PROBLEM ▸
Report how many lines of the listing below include the word "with". Give nothing but the number.

COLLECTED DATA ▸
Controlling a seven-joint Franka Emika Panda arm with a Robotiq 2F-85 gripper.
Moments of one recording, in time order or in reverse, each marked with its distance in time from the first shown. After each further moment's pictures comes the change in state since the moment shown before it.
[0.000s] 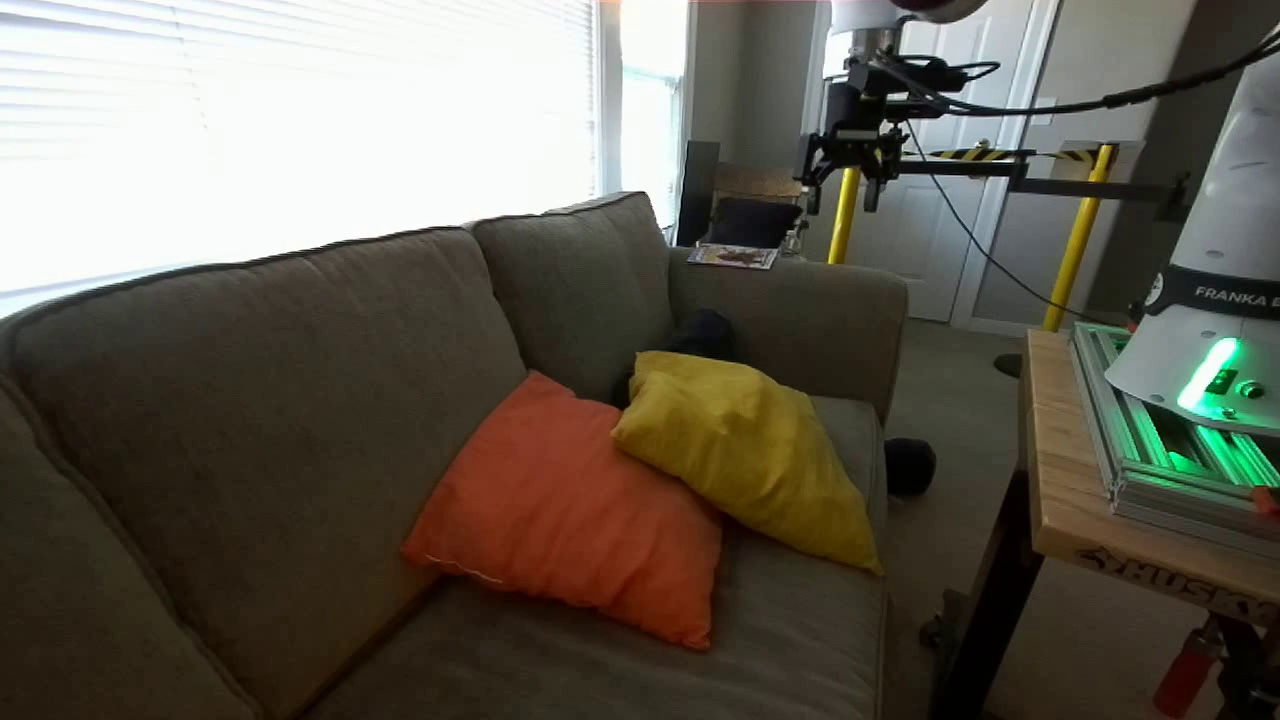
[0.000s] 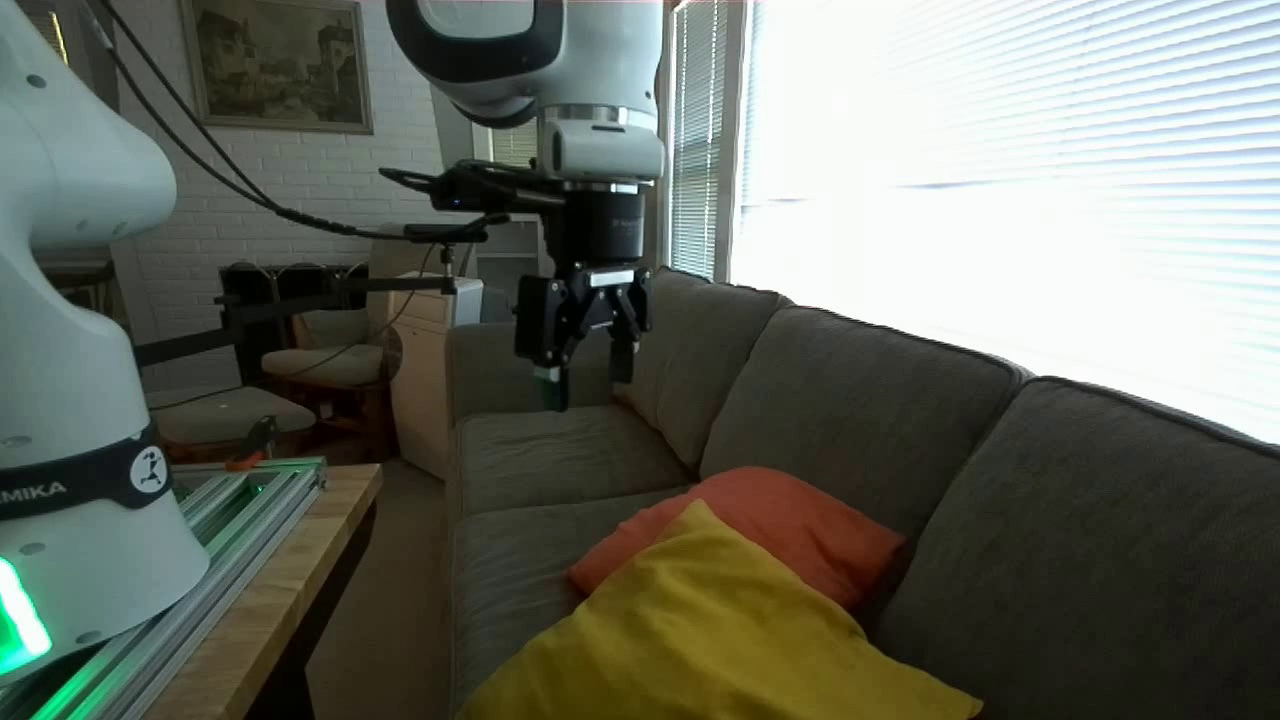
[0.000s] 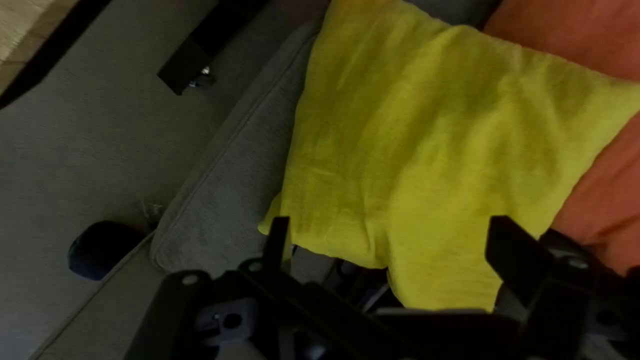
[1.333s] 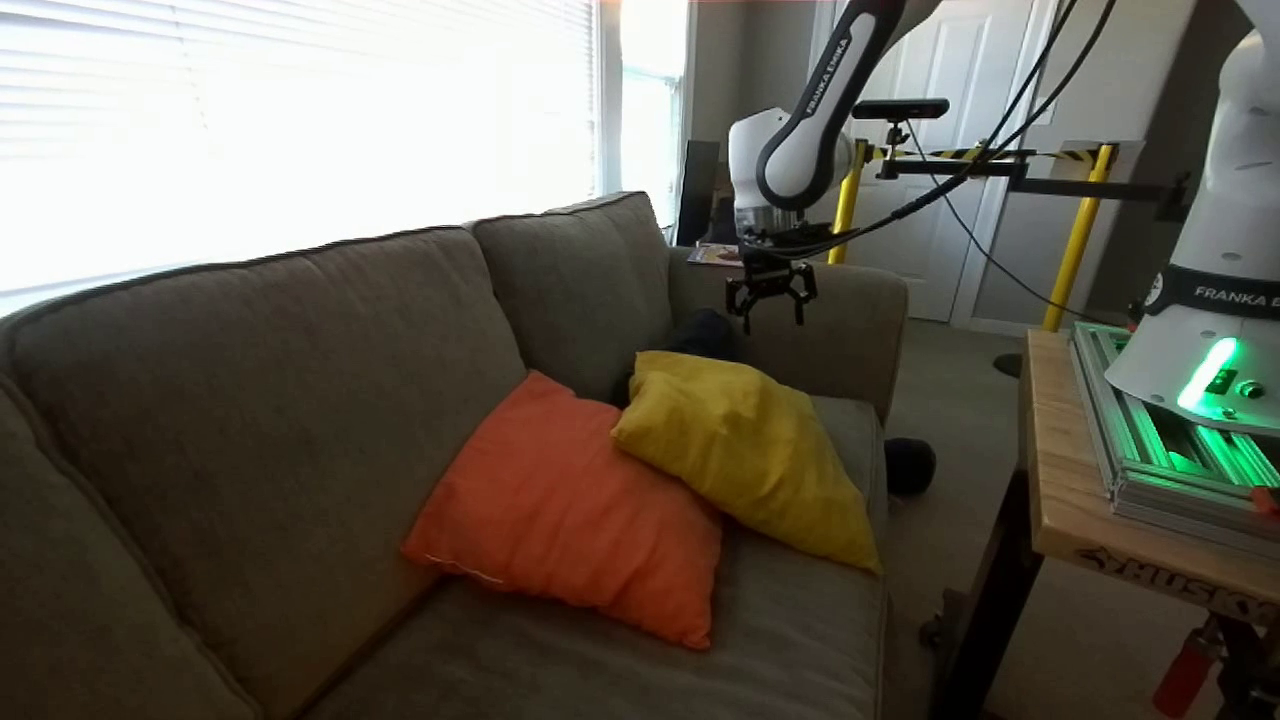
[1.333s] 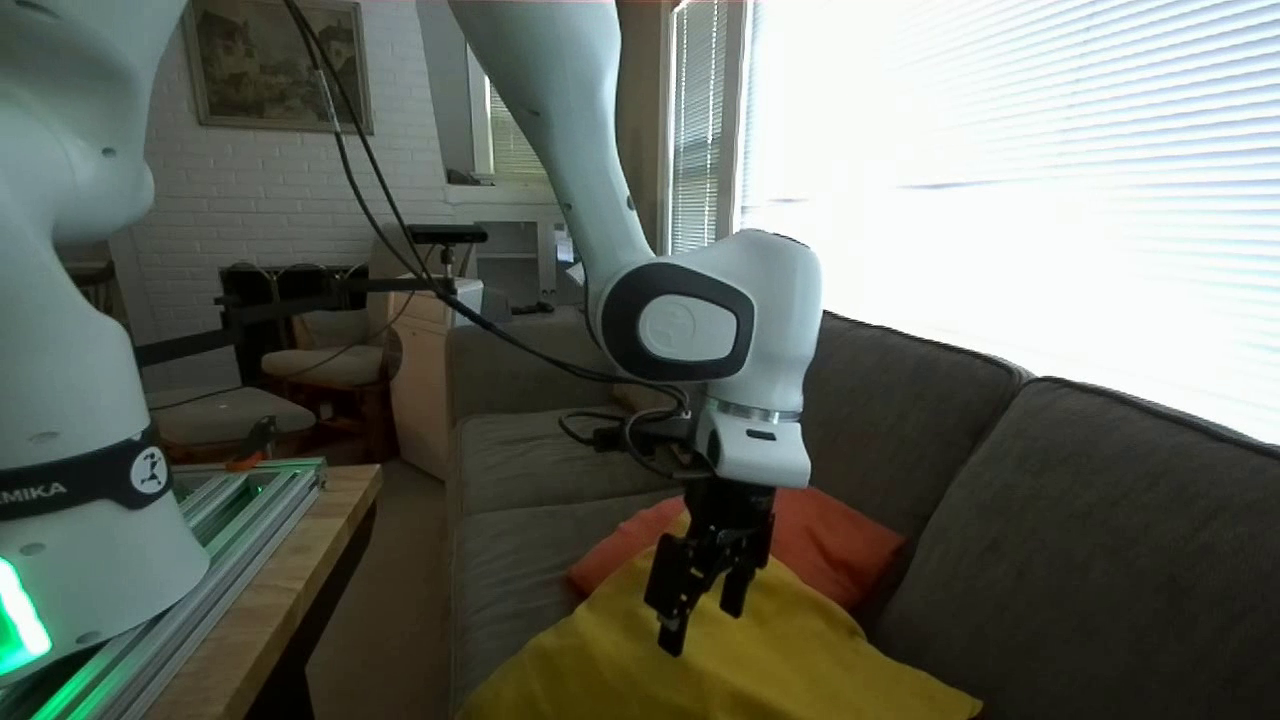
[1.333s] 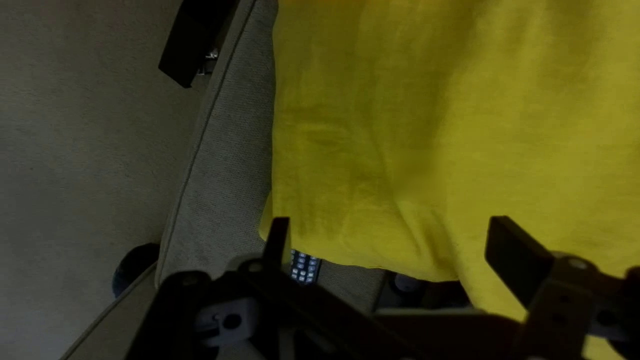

ANSWER SECTION ▸
2